* [TASK DESCRIPTION]:
Copy the entries exactly, leaving out nothing.

Start of RAW DATA

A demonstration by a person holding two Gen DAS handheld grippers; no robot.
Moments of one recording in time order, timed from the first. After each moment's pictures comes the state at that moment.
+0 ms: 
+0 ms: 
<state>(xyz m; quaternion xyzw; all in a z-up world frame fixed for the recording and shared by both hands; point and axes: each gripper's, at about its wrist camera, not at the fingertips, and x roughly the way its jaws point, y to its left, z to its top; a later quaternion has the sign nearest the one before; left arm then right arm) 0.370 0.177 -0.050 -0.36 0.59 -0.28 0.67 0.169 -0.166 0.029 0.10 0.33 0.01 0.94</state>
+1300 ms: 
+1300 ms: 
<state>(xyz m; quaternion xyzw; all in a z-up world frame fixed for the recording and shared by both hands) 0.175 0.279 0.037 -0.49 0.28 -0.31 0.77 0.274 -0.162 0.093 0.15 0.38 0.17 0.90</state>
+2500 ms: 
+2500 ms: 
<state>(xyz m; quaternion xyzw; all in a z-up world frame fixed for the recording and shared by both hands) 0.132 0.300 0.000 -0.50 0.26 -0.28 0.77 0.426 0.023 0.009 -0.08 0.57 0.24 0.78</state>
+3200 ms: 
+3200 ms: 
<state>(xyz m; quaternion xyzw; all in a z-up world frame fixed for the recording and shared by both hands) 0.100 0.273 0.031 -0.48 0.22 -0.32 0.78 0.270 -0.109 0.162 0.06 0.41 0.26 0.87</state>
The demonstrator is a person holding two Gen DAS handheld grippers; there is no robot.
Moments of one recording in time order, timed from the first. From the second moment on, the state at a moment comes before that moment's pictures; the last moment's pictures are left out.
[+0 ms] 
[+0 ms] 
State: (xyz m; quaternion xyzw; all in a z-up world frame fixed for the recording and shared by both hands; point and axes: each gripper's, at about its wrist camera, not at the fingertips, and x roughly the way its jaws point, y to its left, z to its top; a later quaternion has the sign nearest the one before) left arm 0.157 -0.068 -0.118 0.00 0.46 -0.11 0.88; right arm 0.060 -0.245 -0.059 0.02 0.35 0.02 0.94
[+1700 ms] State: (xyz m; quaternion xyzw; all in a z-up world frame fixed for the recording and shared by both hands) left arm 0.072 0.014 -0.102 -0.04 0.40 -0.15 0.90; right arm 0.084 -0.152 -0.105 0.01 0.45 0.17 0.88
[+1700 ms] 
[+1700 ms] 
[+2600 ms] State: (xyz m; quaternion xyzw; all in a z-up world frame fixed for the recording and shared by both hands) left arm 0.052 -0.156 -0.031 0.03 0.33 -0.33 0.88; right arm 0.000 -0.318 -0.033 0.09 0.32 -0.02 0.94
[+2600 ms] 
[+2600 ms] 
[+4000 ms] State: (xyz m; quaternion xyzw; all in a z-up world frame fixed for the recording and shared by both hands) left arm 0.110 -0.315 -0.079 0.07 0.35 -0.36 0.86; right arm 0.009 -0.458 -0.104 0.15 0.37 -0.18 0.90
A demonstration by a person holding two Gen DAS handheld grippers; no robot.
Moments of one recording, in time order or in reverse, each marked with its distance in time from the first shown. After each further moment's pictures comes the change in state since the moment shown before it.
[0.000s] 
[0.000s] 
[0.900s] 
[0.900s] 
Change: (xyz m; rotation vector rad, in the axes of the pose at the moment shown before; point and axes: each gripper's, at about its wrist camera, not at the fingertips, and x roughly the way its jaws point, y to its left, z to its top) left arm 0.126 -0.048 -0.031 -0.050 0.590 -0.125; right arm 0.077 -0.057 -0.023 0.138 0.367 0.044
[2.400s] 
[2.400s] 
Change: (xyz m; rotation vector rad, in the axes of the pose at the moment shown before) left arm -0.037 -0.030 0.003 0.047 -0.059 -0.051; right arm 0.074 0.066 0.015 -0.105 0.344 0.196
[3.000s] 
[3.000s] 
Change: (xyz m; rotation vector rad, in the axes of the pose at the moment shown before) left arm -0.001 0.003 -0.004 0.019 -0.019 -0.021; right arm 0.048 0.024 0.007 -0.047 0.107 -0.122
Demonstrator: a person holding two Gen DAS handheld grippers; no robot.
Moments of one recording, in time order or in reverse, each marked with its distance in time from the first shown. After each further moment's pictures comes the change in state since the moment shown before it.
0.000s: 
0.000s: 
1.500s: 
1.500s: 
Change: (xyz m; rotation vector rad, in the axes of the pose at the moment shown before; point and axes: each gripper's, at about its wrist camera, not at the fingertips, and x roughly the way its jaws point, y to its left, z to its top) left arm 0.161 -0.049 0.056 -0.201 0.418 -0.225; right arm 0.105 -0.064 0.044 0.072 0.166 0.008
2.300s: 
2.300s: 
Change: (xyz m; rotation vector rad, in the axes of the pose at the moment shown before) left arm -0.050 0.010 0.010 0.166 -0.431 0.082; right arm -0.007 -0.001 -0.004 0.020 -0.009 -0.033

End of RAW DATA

* [ANSWER]:
A demonstration by a person holding two Gen DAS handheld grippers; no robot.
Moments of one recording in time order, timed from the first. After each moment's pictures comes the state at that moment.
+0 ms: 
+0 ms: 
<state>(xyz m; quaternion xyzw; all in a z-up world frame fixed for the recording and shared by both hands; point and axes: each gripper's, at about its wrist camera, not at the fingertips, and x roughly the way its jaws point, y to its left, z to its top; a later quaternion has the sign nearest the one before; left arm then right arm) 0.370 0.177 -0.050 -0.36 0.59 -0.28 0.67 0.169 -0.166 0.029 0.10 0.33 0.01 0.94</state>
+1300 ms: 
+1300 ms: 
<state>(xyz m; quaternion xyzw; all in a z-up world frame fixed for the recording and shared by both hands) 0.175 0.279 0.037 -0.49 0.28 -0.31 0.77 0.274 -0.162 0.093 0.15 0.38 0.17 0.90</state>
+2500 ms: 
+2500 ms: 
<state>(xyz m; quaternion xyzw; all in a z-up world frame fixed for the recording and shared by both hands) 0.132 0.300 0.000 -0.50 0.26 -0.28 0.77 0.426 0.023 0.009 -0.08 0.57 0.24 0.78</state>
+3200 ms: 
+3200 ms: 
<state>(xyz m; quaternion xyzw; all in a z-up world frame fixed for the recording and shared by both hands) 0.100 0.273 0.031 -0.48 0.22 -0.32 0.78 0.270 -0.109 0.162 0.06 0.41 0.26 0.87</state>
The demonstrator is a person holding two Gen DAS handheld grippers; there is no robot.
Moments of one recording in time order, timed from the first. From the second moment on, the state at a moment comes before that moment's pictures; the last moment's pictures are left out.
[+0 ms] 
[+0 ms] 
State: (xyz m; quaternion xyzw; all in a z-up world frame fixed for the recording and shared by both hands; point and axes: each gripper's, at about its wrist camera, not at the fingertips, and x roughly the way its jaws point, y to its left, z to its top; a later quaternion has the sign nearest the one before) left arm 0.157 -0.068 -0.118 0.00 0.46 -0.11 0.88; right arm 0.060 -0.245 -0.059 0.02 0.35 0.02 0.94
[+1700 ms] State: (xyz m; quaternion xyzw; all in a z-up world frame fixed for the recording and shared by both hands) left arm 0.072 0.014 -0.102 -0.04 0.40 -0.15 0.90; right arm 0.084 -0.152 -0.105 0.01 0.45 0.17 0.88
[+1700 ms] 
[+1700 ms] 
[+2600 ms] State: (xyz m; quaternion xyzw; all in a z-up world frame fixed for the recording and shared by both hands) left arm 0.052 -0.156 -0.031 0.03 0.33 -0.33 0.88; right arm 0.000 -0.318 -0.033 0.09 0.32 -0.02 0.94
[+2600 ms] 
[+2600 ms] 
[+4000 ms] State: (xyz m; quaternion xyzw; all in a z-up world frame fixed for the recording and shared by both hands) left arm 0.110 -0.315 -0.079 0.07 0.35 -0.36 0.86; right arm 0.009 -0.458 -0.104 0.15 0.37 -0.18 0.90
A demonstration by a person holding two Gen DAS handheld grippers; no robot.
Moments of one recording, in time order or in reverse, each marked with its distance in time from the first shown. After each further moment's pictures comes the change in state since the moment shown before it.
[0.000s] 
[0.000s] 
[0.900s] 
[0.900s] 
Change: (xyz m; rotation vector rad, in the axes of the pose at the moment shown before; point and axes: each gripper's, at about its wrist camera, not at the fingertips, and x roughly the way its jaws point, y to its left, z to its top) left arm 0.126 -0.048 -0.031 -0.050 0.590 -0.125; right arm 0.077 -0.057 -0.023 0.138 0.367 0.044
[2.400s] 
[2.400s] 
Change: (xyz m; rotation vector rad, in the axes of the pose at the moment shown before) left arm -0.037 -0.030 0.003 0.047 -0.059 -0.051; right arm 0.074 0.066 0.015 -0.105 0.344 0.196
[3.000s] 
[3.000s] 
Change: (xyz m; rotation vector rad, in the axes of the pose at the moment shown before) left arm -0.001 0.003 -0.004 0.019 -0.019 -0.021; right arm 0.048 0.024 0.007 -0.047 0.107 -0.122
Demonstrator: a person holding two Gen DAS handheld grippers; no robot.
Moments of one recording, in time order or in reverse, each marked with its distance in time from the first shown. After each further moment's pictures comes the change in state since the moment shown before it.
0.000s: 
0.000s: 
1.500s: 
1.500s: 
Change: (xyz m; rotation vector rad, in the axes of the pose at the moment shown before; point and axes: each gripper's, at about its wrist camera, not at the fingertips, and x roughly the way its jaws point, y to its left, z to its top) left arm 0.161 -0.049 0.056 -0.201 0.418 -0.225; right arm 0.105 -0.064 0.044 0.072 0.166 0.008
2.300s: 
2.300s: 
Change: (xyz m; rotation vector rad, in the axes of the pose at the moment shown before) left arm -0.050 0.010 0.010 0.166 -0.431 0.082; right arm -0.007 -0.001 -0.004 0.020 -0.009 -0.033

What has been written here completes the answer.